When looking at rest of "end_addwall" and "end_normal_addwall"
"end_dummy_addwall" following it:
p:037a 54f400 ffffff (04 cyc) move #$ffffff,a1
p:037c 0ae180 (04 cyc) jmp p:(r1)
p:037d 0aa981 00037d (06 cyc) jclr #1,x:$ffe9,p:$037d
p:037f 08cc2b (04 cyc) movep a1,x:$ffeb
p:0380 0aa981 000380 (06 cyc) jclr #1,x:$ffe9,p:$0380
p:0382 08f0eb 000031 (06 cyc) movep y:$0031,x:$ffeb
p:0384 0af080 000ac8 (06 cyc) jmp p:$0ac8
And how they're called:
0x37d: 0x37c = 328 b, end_normal_addwall
0x384: 0x382 = 328 n, 0x37c = 112 b, end_dummy_addwall
I can see that from "end_addwall" we always end in "end_dummy_addwall"

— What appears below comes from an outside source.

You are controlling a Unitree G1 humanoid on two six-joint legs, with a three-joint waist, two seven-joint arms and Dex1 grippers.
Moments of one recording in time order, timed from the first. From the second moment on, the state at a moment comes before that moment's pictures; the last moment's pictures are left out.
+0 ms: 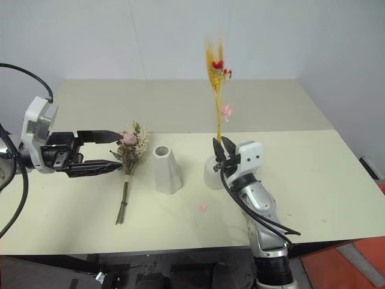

which leads to "command_base", which none of them have RTS:
p:0ac8 67f400 000ad9 (04 cyc) move #$000ad9,r7
p:0aca 68aa00 (02 cyc) move y:$002a,r0
p:0acb 0aa980 000acb (06 cyc) jclr #0,x:$ffe9,p:$0acb
p:0acd 52e000 (02 cyc) move x:(r0),a2
p:0ace 215f00 (02 cyc) move a2,n7
p:0acf 770000 (02 cyc) move n7,x:$0000
p:0ad0 6fef00 (06 cyc) move y:(r7+n7),r7
p:0ad1 6f0000 (02 cyc) move r7,y:$0000
p:0ad2 0ae780 (04 cyc) jmp p:(r7)
From caller info I can see that last instruction in above
to many different places.
When exactly subroutine calls to "end_addwall" will actually
lead to RTS? And will it do that twice when "end_addwall"
gets subroutine call to from previous instruction?
> BTW is there something I can add to the code for some kind of 'debug
> build' which adds flow verification signals you can compare with your
> profiler results? e.g. make explicit prologue/epilogue signal calls on
> every routine? If this is helpful let me know. Sometimes the easiest way
> to debug a debugger or profiler is to do it in the subjected code :)
Well, I think it anyway needs knowledge of what the code in general
is supposed to do, so it's better to ask from the author of the code,
if quick reading of the assembly in the profile disassembly and
the caller info doesn't tell enough.
> >  rte is accepted because there could have been exception on that
> > return address.
> There are no interrupts in the DSP module - no occurrences of rte
> anywhere. It's all 'user-land' code. Even the command system is
> explicitly handled (a word written as host port data is interpreted as a
> command by 'command_base' routine via a table and a JMP made to
> the appropriate sub-routine (albeit, not really a subroutine as it's not
> a real 'call'), followed by a JMP back to the command processor.
> In fact I'll probably convert this into a table of jmp instructions
> later, to save a little time on the lookup. The size and frequency of
> commands is getting more fine-grained recently.
> TRIVIA: The DSP actually has a hardware implementation of this command
> structure but it has some hidden implications and limitations so I
> implement it manually. In fact one of the problems with the HW command
> structure is that it is time critical - it forces an immediate interrupt
> to handle the command whereas 'normal' host data writes are FIFO
> buffered so the command sent by the CPU is decoupled from the time it
> needs to happen on the DSP - a sort of lazy response pipeline, which can
> actually help with performance and soaking up synchronization issues.
> > > When I've had a chance to try the new changes I'll report back. I may
> > > have some questions too about importing symbols from the .prg? I saw
> > > Laurent was using this on the dev list and it seems appealing!
> > It's dead simple. Just use Devpac D & X linker options to add symbols
> > to the built binary, and when that program is running (or you're at its
> > first instruction after "pc=text" breakpoint triggers), just call
> > "symbols prg" to get symbols loaded from that (unstripped) program.
> Wonderful. This is the next thing I will try because exporting those LST
> files from Devpac is quite annoying and takes a loooong time.